- Born: May 29, 1929 Glasgow, Scotland
- Died: May 28, 2001 (aged 71)
- Education: City College of New York (BA) New York Law School (JD)
- Occupation: real estate developer
- Known for: founder of Mendik Company Chairman of the Real Estate Board of New York
- Spouse(s): Annette Silverstein (divorced) Susan Batkin
- Children: 4

= Bernard H. Mendik =

American businessman

Bernard Hyman Mendik (May 29, 1929 – May 28, 2001) was an American real estate developer, founder of the Mendik Company, and chairman of the Real Estate Board of New York.

==Biography==
Mendik was born to a Jewish family in Glasgow, Scotland, and emigrated to the United States as a child. His father was a handyman. He graduated from the Bronx High School of Science. In 1954, he graduated from City College of New York and in 1959, he received a J.D. from New York Law School where he met Larry Silverstein. After school, he married Silverstein's sister and joined her father's real estate business, Harry G. Silverstein & Sons. In 1966, Harry Silverstein died and Mendik and Larry Silverstein formed Silverstein & Mendik. The partnership was quite successful until Mendik divorced his wife in the late 1970s and the partnership ended. Mendik also cited disagreements over real estate strategies, with Mendik wanting to buy buildings while Silverstein wanted to build. They hired Jerry Speyer to assist in dividing the assets. Mendik then founded the Mendik Company.

In 1982, he joined the Real Estate Board of New York and in 1992, he served as its chairman until his death. Under his stewardship, the Real Estate Board persuaded the State Legislature to end or reduce real estate-related capital gains and transfer taxes; he also successfully promoted legislation legalizing real estate investment trusts in New York. In April 1997, Mendik folded his company into Vornado Realty Trust becoming Vornado's co-chairman for $654 million in stock and assumption of debt. The combination of the Mendik Company's seven midtown office buildings with 4 million square feet transformed Vornado, then primarily a holder of suburban malls, into a major player in New York City's office market. In October 1998, he resigned from Vornado.

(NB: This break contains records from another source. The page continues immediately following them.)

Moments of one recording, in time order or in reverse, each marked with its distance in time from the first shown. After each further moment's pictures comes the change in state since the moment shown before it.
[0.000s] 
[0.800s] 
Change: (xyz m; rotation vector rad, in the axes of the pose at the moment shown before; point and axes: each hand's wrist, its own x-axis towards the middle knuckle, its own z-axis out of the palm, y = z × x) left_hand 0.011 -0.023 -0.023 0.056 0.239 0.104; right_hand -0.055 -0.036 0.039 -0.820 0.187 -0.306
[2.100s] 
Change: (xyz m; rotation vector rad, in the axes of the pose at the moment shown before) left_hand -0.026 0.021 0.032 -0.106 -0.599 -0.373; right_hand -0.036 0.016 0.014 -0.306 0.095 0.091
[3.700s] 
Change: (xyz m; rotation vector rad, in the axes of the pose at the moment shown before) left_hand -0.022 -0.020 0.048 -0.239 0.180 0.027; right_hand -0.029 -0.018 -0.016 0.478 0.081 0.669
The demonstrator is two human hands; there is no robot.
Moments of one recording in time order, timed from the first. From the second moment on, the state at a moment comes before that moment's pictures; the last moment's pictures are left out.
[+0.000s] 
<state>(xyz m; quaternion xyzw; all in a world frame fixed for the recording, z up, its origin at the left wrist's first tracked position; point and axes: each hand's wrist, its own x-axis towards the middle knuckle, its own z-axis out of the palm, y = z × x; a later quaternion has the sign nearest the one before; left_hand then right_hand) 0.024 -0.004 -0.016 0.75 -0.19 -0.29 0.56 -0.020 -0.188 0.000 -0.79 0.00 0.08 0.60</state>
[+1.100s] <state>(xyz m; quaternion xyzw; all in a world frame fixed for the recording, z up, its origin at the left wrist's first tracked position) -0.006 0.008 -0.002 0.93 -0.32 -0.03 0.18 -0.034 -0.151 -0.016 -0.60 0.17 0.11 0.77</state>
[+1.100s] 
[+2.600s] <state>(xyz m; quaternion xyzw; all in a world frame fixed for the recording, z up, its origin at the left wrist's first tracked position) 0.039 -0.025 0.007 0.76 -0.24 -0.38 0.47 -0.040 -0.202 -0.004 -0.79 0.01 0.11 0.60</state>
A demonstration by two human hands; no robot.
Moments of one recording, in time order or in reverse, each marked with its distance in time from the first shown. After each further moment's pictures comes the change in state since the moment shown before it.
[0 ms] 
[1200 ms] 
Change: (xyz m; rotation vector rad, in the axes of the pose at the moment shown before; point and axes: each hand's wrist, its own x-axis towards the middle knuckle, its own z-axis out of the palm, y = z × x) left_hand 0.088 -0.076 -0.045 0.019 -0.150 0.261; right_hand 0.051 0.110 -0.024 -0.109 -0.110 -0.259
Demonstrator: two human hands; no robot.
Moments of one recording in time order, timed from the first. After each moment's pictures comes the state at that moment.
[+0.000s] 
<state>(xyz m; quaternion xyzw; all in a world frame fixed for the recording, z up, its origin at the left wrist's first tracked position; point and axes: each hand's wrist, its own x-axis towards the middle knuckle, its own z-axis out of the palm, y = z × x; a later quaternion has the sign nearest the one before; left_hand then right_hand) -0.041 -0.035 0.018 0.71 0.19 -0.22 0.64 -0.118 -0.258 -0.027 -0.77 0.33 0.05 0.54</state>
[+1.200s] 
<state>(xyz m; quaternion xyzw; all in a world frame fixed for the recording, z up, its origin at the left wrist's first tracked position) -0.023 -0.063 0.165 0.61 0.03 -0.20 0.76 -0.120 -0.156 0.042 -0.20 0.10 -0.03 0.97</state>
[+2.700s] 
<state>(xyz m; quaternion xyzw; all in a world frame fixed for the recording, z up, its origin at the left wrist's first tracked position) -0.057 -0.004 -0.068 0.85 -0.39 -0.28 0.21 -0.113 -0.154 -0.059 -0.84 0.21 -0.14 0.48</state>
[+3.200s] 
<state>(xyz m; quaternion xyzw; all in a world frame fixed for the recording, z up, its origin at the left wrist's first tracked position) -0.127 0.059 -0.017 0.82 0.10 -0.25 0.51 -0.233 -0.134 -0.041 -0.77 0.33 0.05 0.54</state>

Mendik taught at New York University from 1960 to 1987 and received the Fiorello La Guardia Award for civic achievement presented by New York City Mayor Rudolph Giuliani.

==Philanthropy==
He endowed a library in his name at the New York Law School; a professorship in otolaryngology at New York University Medical Center; and supported research centers there and at Memorial Sloan-Kettering Cancer Center. He served as chairman of the Grand Central Partnership, as a trustee of the Citizens Budget Committee, as vice chairman of the Fifth Avenue Association, and on the board of regents of the Cathedral of St. John the Divine.

==Personal life==
Mendik divorced his first wife, Annette Silverstein, sister of Larry Silverstein; they had three children: Laurie J. Mendik, Kevin R. Mendik, and Todd L. Mendik. Mendik's second wife was Susan Batkin; they had one child, Alexander M. Mendik. He was a member of Congregation Emanu-El of New York.